When the line with "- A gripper" is reached, include it and stop; before that, copy each line of the listing exactly from the first.
....
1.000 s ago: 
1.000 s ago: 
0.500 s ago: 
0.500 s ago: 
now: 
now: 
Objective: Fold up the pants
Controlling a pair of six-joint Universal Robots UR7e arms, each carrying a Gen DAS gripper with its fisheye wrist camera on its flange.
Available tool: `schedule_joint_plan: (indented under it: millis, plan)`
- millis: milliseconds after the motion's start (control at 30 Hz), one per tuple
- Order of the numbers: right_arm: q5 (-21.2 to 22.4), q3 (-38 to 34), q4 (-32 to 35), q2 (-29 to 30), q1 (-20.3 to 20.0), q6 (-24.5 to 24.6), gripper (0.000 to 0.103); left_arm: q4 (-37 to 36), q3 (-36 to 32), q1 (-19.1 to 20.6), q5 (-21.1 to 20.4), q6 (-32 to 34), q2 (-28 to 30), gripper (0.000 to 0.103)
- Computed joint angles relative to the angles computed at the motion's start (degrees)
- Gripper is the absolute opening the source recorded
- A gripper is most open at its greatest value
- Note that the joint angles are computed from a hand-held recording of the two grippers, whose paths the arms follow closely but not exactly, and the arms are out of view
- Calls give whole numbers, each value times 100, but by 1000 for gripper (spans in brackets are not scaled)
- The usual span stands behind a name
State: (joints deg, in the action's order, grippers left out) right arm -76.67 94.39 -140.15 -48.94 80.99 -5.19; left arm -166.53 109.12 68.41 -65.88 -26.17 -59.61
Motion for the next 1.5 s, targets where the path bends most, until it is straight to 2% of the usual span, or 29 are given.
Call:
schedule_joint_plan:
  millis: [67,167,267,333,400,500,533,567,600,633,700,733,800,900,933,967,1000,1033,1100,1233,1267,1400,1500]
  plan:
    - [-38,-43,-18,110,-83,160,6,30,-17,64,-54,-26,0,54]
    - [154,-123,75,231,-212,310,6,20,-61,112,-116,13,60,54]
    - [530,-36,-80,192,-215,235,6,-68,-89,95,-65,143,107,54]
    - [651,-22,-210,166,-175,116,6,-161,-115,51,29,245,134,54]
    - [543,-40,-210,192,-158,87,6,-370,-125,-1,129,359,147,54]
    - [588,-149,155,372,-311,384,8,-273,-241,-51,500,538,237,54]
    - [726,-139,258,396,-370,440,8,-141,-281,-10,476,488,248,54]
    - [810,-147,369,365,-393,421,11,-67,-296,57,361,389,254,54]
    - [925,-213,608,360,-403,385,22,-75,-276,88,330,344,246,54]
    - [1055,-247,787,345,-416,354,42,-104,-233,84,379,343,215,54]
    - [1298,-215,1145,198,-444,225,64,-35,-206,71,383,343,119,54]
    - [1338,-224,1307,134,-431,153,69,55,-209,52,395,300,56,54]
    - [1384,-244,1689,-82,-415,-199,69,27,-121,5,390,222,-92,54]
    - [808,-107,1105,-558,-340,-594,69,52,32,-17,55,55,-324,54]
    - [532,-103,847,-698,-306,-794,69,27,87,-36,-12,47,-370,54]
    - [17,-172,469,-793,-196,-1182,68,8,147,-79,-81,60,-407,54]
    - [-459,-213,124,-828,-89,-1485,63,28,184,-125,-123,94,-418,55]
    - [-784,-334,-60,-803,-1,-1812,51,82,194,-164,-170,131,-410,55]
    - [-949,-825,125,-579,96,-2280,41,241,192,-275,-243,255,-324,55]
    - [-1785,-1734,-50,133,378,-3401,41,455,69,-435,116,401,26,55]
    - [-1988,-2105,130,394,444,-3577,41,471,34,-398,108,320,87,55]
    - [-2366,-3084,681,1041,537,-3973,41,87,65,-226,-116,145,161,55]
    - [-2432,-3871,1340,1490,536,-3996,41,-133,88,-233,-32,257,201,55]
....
→ SOLVED EXERCISE:
1.000 s ago: 
1.000 s ago: 
0.500 s ago: 
0.500 s ago: 
now: 
now: 
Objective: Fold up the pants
Controlling a pair of six-joint Universal Robots UR7e arms, each carrying a Gen DAS gripper with its fisheye wrist camera on its flange.
Available tool: `schedule_joint_plan: (indented under it: millis, plan)`
- millis: milliseconds after the motion's start (control at 30 Hz), one per tuple
- Order of the numbers: right_arm: q5 (-21.2 to 22.4), q3 (-38 to 34), q4 (-32 to 35), q2 (-29 to 30), q1 (-20.3 to 20.0), q6 (-24.5 to 24.6), gripper (0.000 to 0.103); left_arm: q4 (-37 to 36), q3 (-36 to 32), q1 (-19.1 to 20.6), q5 (-21.1 to 20.4), q6 (-32 to 34), q2 (-28 to 30), gripper (0.000 to 0.103)
- Computed joint angles relative to the angles computed at the motion's start (degrees)
- Gripper is the absolute opening the source recorded
- A gripper is most open at its greatest value

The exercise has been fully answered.